__Instructions for the task__
Every record below should be printed again exactly, with its pictures removed.

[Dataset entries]
_ _ _
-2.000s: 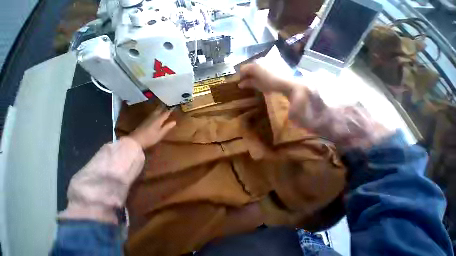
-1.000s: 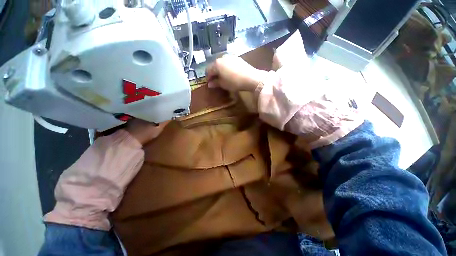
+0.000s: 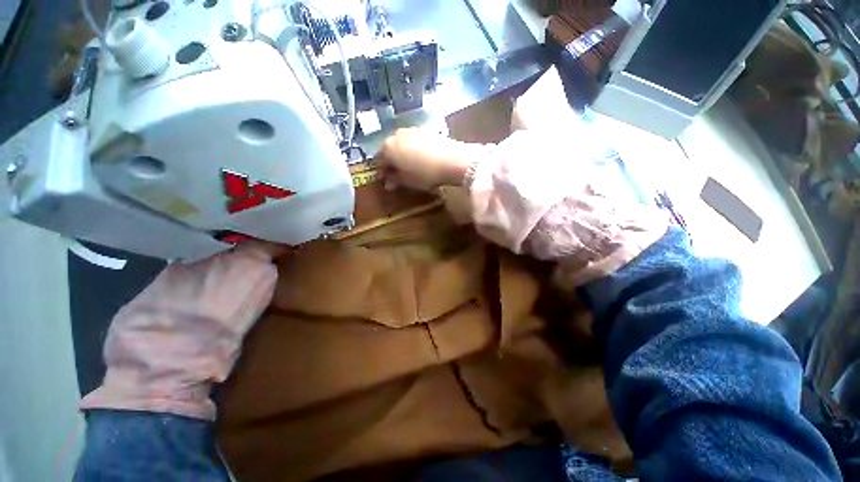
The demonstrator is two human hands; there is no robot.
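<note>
A brown garment panel (image 3: pixel 377 292) lies in folds from the machine down over the lap. The white machine head (image 3: pixel 226 141) overhangs its upper left. The yellow clamp (image 3: pixel 366 176) shows partly beside the needle area, with brown cloth inside it. My right hand (image 3: pixel 420 160) is at the clamp, fingers bent down on the cloth edge; the fingertips are partly hidden, so a grip is unclear. My left hand (image 3: pixel 267 248) is mostly hidden under the machine head and sleeve, at the panel's upper left; its fingers cannot be seen.
A silver carriage block (image 3: pixel 407 77) stands behind the clamp. A control panel (image 3: pixel 702 47) is at the upper right. A flat dark rectangle (image 3: pixel 732 209) and thin tools (image 3: pixel 668 209) lie on the white table (image 3: pixel 778 273). Brown cloth (image 3: pixel 802 104) is heaped at far right.
The view has moved closer to the machine. My right hand has moved left, from the clamp's right side to near the needle. My left hand has slid under the machine head.
</note>
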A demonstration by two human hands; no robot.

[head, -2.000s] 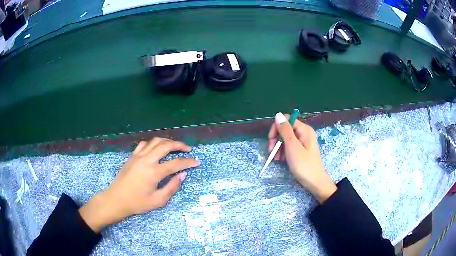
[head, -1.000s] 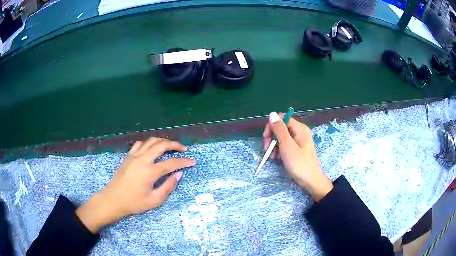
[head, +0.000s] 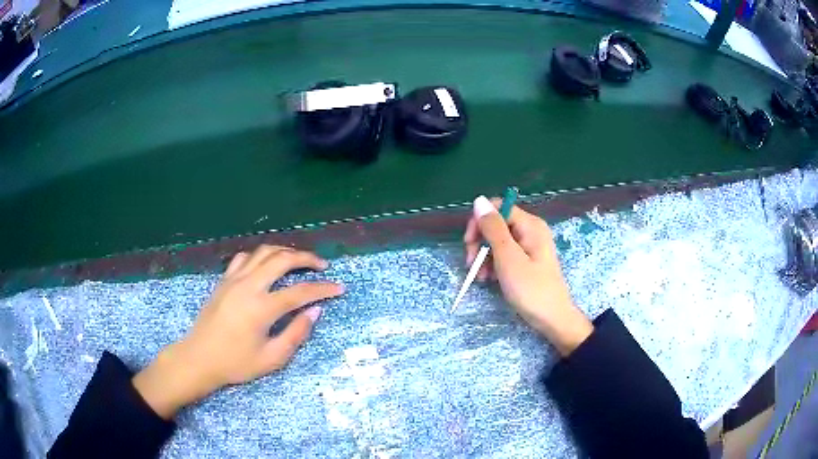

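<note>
My right hand [head: 518, 260] holds slim tweezers [head: 470, 276] with a green end and a pale pointed shaft. The tip points down and left, at or just above the bubble wrap [head: 422, 385]. My left hand [head: 260, 314] rests on the bubble wrap at the left with its fingers apart and holds nothing. Black headphones [head: 345, 132] lie on the green belt beyond my hands. They have two round cups, a silver and white strip across the left cup and a white label on the right cup.
More black headphones [head: 574, 72] lie farther right on the green belt [head: 206, 170]. Other headphones [head: 731, 115] lie at the far right. A dark reddish-brown edge [head: 386, 235] runs between belt and bubble wrap. A shiny crumpled item [head: 801, 251] sits at the right edge.
The nearest headphones have shifted right in the picture. Both hands have shifted slightly left in the picture, with the tweezers still in my right hand.
</note>
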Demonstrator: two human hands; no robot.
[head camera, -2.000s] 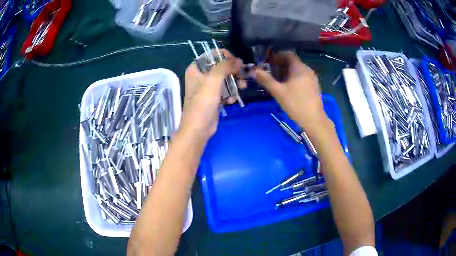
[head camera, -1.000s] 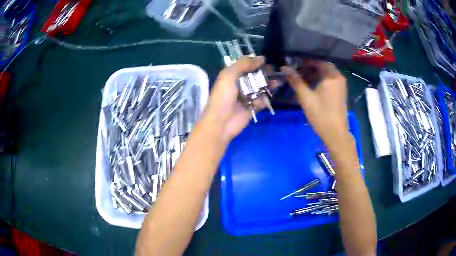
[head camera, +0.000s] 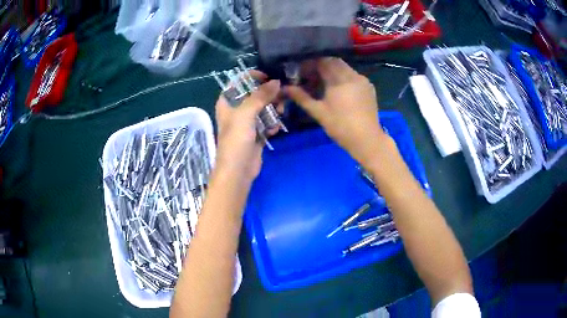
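Note:
My left hand (head camera: 244, 118) is closed around a bunch of silver metal barrel-and-rod parts (head camera: 236, 90), left of the press. Rods stick out above and below the fingers. My right hand (head camera: 339, 99) is at the dark area under the press head (head camera: 304, 28). Its fingertips are in shadow there, so whether it holds a part cannot be told. The blue work tray (head camera: 304, 205) lies below both hands, with several loose metal parts (head camera: 373, 233) at its right side, partly behind my right forearm. The press fixture is mostly hidden by my fingers.
A large white bin (head camera: 110, 214) heaped with parts stands left. A filled white bin (head camera: 482, 186), a white block (head camera: 435, 115) and a small blue tray (head camera: 528, 77) stand right. Red bins (head camera: 429, 31) and translucent bins (head camera: 146, 59) are farther back. A pale hose (head camera: 137, 95) crosses the left.
The camera view has shifted repeatedly, moving the whole scene in the picture. My left hand still holds the bunch, and my right hand stays at the press.

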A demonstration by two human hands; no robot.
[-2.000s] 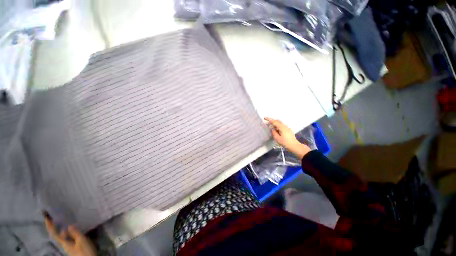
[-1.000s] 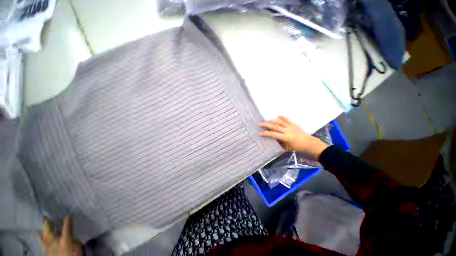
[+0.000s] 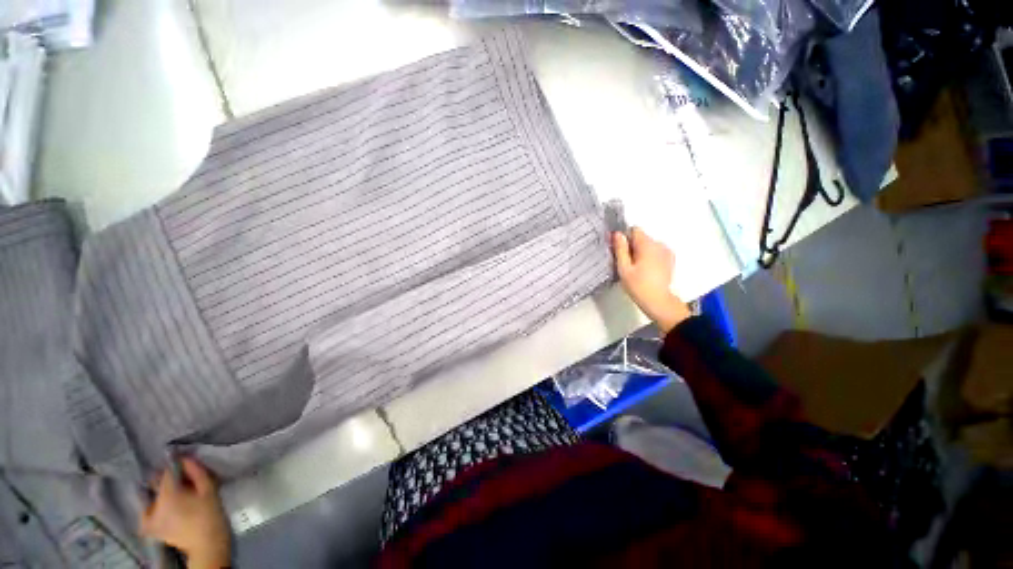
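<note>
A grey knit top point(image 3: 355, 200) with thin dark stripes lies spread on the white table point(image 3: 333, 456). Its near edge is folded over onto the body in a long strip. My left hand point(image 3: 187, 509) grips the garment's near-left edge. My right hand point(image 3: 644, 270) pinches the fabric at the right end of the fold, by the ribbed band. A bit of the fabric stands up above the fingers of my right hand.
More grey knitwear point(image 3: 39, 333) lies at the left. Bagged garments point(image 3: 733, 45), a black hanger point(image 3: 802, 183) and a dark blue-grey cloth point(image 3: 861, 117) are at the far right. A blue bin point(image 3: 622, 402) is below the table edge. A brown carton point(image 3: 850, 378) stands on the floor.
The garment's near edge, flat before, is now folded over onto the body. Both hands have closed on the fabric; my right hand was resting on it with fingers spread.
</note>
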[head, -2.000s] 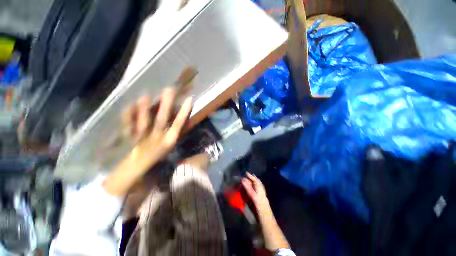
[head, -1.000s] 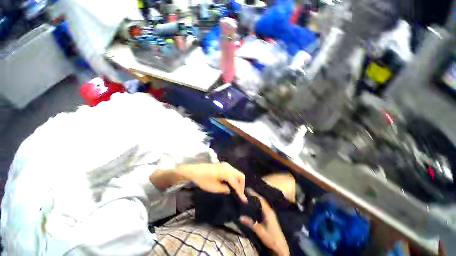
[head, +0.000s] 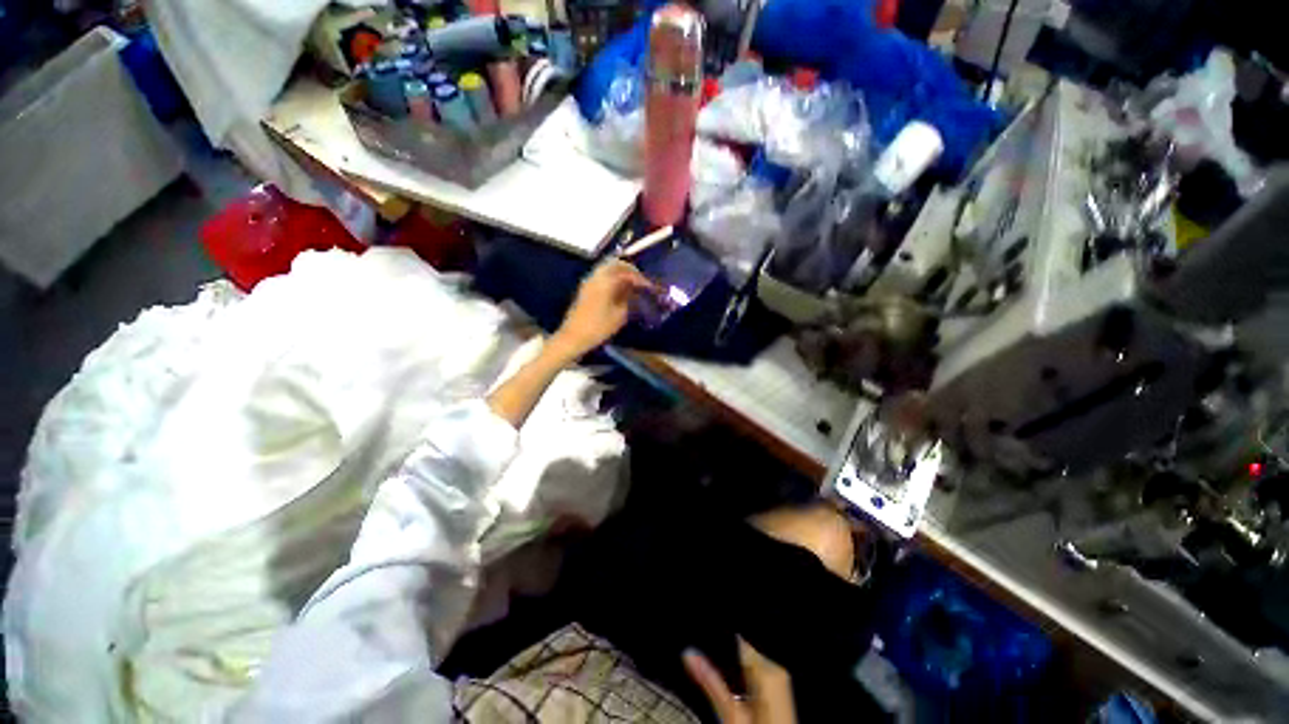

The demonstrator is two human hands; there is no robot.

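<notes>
My left hand (head: 605, 300) reaches forward onto a flat dark smartphone (head: 664, 294) that lies on dark cloth at the table edge; the fingertips are at its near left side. Whether they grip it is unclear. My right hand (head: 749, 689) is at the bottom edge, partly cut off, beside the black garment piece (head: 664, 580) spread over my lap. Its fingers are apart, but part of the hand is hidden, so a hold on the cloth cannot be told.
A white cloth heap (head: 283, 467) fills the left. A pink bottle (head: 673, 120) stands behind the phone, with a tray of thread cones (head: 460, 106) beyond. The sewing machine (head: 1060, 354) and its metal plate (head: 884, 481) are at right. Blue plastic (head: 961, 637) lies below the table.
My left hand has left the black cloth on the lap and moved forward to the phone. My right hand has moved lower. The black cloth is now spread wider over the lap.
</notes>
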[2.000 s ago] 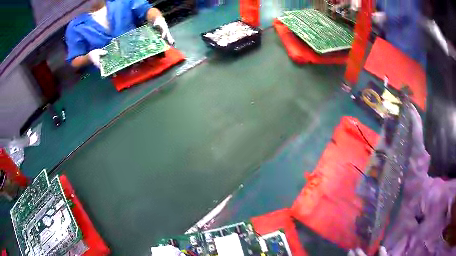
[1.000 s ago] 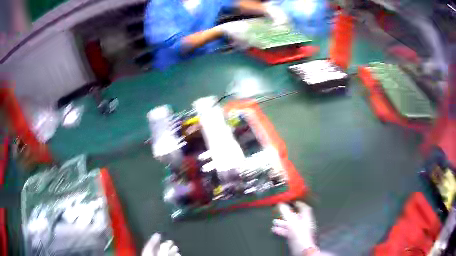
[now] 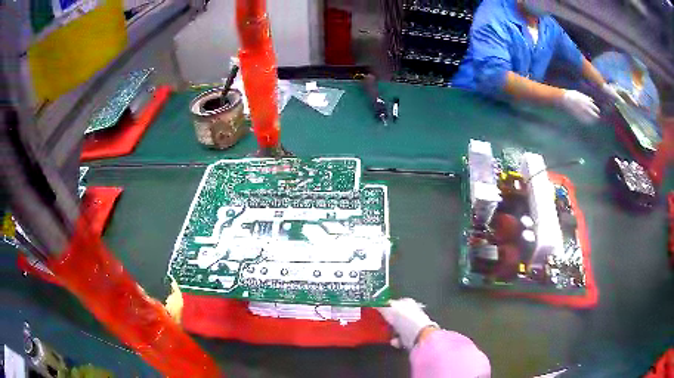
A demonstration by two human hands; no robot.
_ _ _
__Result below__
-2.000s: 
-1.000s: 
+0.000s: 
The demonstrator is two human hands; there is no robot.
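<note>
A brown garment panel (image 3: pixel 377 292) lies in folds from the machine down over the lap. The white machine head (image 3: pixel 226 141) overhangs its upper left. The yellow clamp (image 3: pixel 366 176) shows partly beside the needle area, with brown cloth inside it. My right hand (image 3: pixel 420 160) is at the clamp, fingers bent down on the cloth edge; the fingertips are partly hidden, so a grip is unclear. My left hand (image 3: pixel 267 248) is mostly hidden under the machine head and sleeve, at the panel's upper left; its fingers cannot be seen.
A silver carriage block (image 3: pixel 407 77) stands behind the clamp. A control panel (image 3: pixel 702 47) is at the upper right. A flat dark rectangle (image 3: pixel 732 209) and thin tools (image 3: pixel 668 209) lie on the white table (image 3: pixel 778 273). Brown cloth (image 3: pixel 802 104) is heaped at far right.
The view has moved closer to the machine. My right hand has moved left, from the clamp's right side to near the needle. My left hand has slid under the machine head.
</note>
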A demonstration by two human hands; no robot.

[head, -2.000s] 
[head, -1.000s] 
[head, +0.000s] 

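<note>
My right hand [head: 518, 260] holds slim tweezers [head: 470, 276] with a green end and a pale pointed shaft. The tip points down and left, at or just above the bubble wrap [head: 422, 385]. My left hand [head: 260, 314] rests on the bubble wrap at the left with its fingers apart and holds nothing. Black headphones [head: 345, 132] lie on the green belt beyond my hands. They have two round cups, a silver and white strip across the left cup and a white label on the right cup.
More black headphones [head: 574, 72] lie farther right on the green belt [head: 206, 170]. Other headphones [head: 731, 115] lie at the far right. A dark reddish-brown edge [head: 386, 235] runs between belt and bubble wrap. A shiny crumpled item [head: 801, 251] sits at the right edge.
The nearest headphones have shifted right in the picture. Both hands have shifted slightly left in the picture, with the tweezers still in my right hand.
</note>
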Demonstrator: two human hands; no robot.
[head camera, -2.000s] 
[head camera, -1.000s] 
[head camera, +0.000s] 
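Note:
My left hand (head camera: 244, 118) is closed around a bunch of silver metal barrel-and-rod parts (head camera: 236, 90), left of the press. Rods stick out above and below the fingers. My right hand (head camera: 339, 99) is at the dark area under the press head (head camera: 304, 28). Its fingertips are in shadow there, so whether it holds a part cannot be told. The blue work tray (head camera: 304, 205) lies below both hands, with several loose metal parts (head camera: 373, 233) at its right side, partly behind my right forearm. The press fixture is mostly hidden by my fingers.
A large white bin (head camera: 110, 214) heaped with parts stands left. A filled white bin (head camera: 482, 186), a white block (head camera: 435, 115) and a small blue tray (head camera: 528, 77) stand right. Red bins (head camera: 429, 31) and translucent bins (head camera: 146, 59) are farther back. A pale hose (head camera: 137, 95) crosses the left.
The camera view has shifted repeatedly, moving the whole scene in the picture. My left hand still holds the bunch, and my right hand stays at the press.
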
A demonstration by two human hands; no robot.
[-2.000s] 
[-1.000s] 
[+0.000s] 
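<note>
A grey knit top point(image 3: 355, 200) with thin dark stripes lies spread on the white table point(image 3: 333, 456). Its near edge is folded over onto the body in a long strip. My left hand point(image 3: 187, 509) grips the garment's near-left edge. My right hand point(image 3: 644, 270) pinches the fabric at the right end of the fold, by the ribbed band. A bit of the fabric stands up above the fingers of my right hand.
More grey knitwear point(image 3: 39, 333) lies at the left. Bagged garments point(image 3: 733, 45), a black hanger point(image 3: 802, 183) and a dark blue-grey cloth point(image 3: 861, 117) are at the far right. A blue bin point(image 3: 622, 402) is below the table edge. A brown carton point(image 3: 850, 378) stands on the floor.
The garment's near edge, flat before, is now folded over onto the body. Both hands have closed on the fabric; my right hand was resting on it with fingers spread.
</note>
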[head, -2.000s] 
[head, -1.000s] 
[head, +0.000s] 

The demonstrator is two human hands; there is no robot.

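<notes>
My left hand (head: 605, 300) reaches forward onto a flat dark smartphone (head: 664, 294) that lies on dark cloth at the table edge; the fingertips are at its near left side. Whether they grip it is unclear. My right hand (head: 749, 689) is at the bottom edge, partly cut off, beside the black garment piece (head: 664, 580) spread over my lap. Its fingers are apart, but part of the hand is hidden, so a hold on the cloth cannot be told.
A white cloth heap (head: 283, 467) fills the left. A pink bottle (head: 673, 120) stands behind the phone, with a tray of thread cones (head: 460, 106) beyond. The sewing machine (head: 1060, 354) and its metal plate (head: 884, 481) are at right. Blue plastic (head: 961, 637) lies below the table.
My left hand has left the black cloth on the lap and moved forward to the phone. My right hand has moved lower. The black cloth is now spread wider over the lap.
</notes>
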[2.000 s ago] 
[1.000 s ago] 
[now] 
A demonstration by two human hands; no robot.

With that, the answer is done.